INPUT DATA:

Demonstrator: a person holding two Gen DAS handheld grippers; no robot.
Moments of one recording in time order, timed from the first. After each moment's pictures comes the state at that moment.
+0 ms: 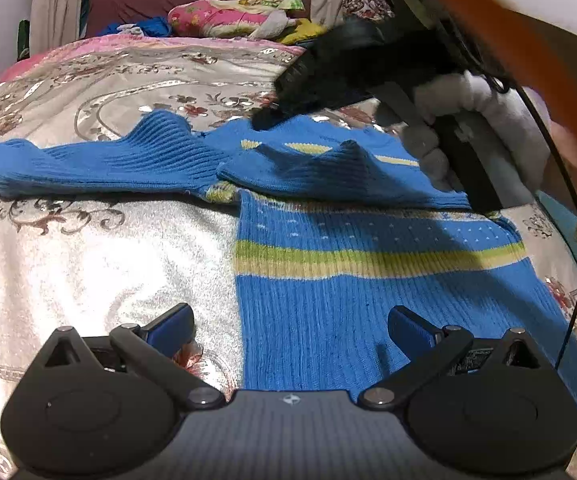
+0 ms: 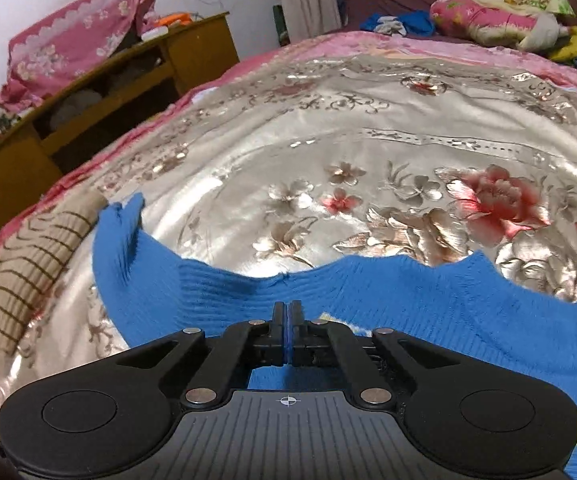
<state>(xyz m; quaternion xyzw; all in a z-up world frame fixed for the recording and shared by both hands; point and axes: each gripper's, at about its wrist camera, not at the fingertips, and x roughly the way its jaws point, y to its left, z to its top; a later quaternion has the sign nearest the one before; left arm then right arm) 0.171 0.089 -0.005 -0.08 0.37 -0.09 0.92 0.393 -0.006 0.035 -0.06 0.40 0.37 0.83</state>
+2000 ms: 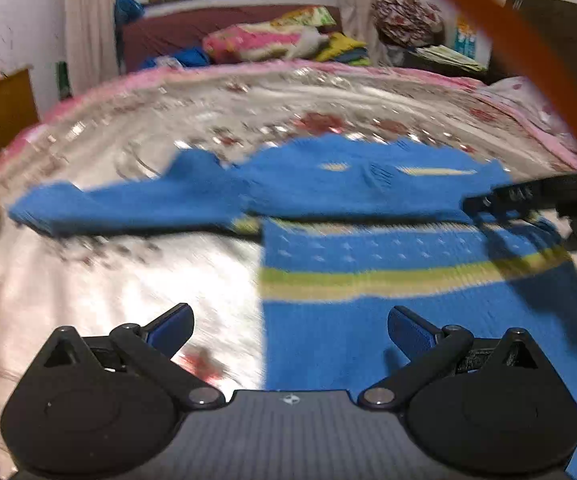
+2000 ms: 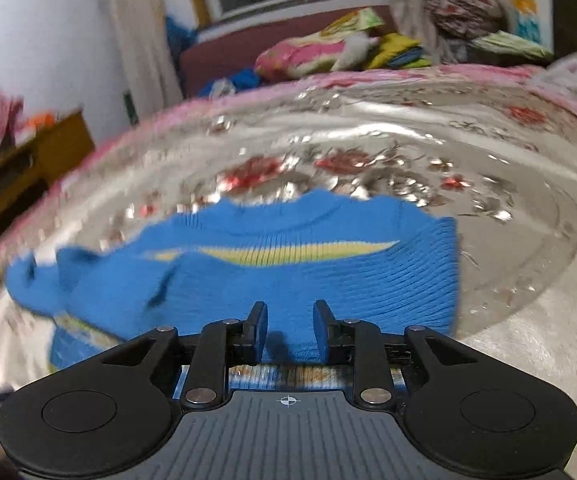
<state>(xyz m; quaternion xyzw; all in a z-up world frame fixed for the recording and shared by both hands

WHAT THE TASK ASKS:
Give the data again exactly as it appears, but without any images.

OUTPUT FOR THIS TASK:
Demonstrator: a person holding two Gen DAS handheld grippers; no robot.
Moments of one recording in time order, timed from the first. After each moment's pictures comes the state at that moment.
+0 ms: 
+0 ms: 
<state>(xyz m; quaternion xyzw; all in a z-up world frame fixed for the recording and shared by both hands; point and axes: each gripper's, at about its wrist camera, not at the fingertips, and x roughly the way its jaws point, y to its left, z to its top; a later quaternion has the sign nearest the one before; left arm then right arm) 0.171 0.089 -0.005 -0.08 0.37 -0.09 0.92 0.393 -0.006 0.035 -0.06 0.40 0.37 0.83</state>
+2000 ms: 
+2000 ms: 
<state>(xyz m; quaternion xyzw; all in a z-up world frame fixed for the recording and shared by both hands

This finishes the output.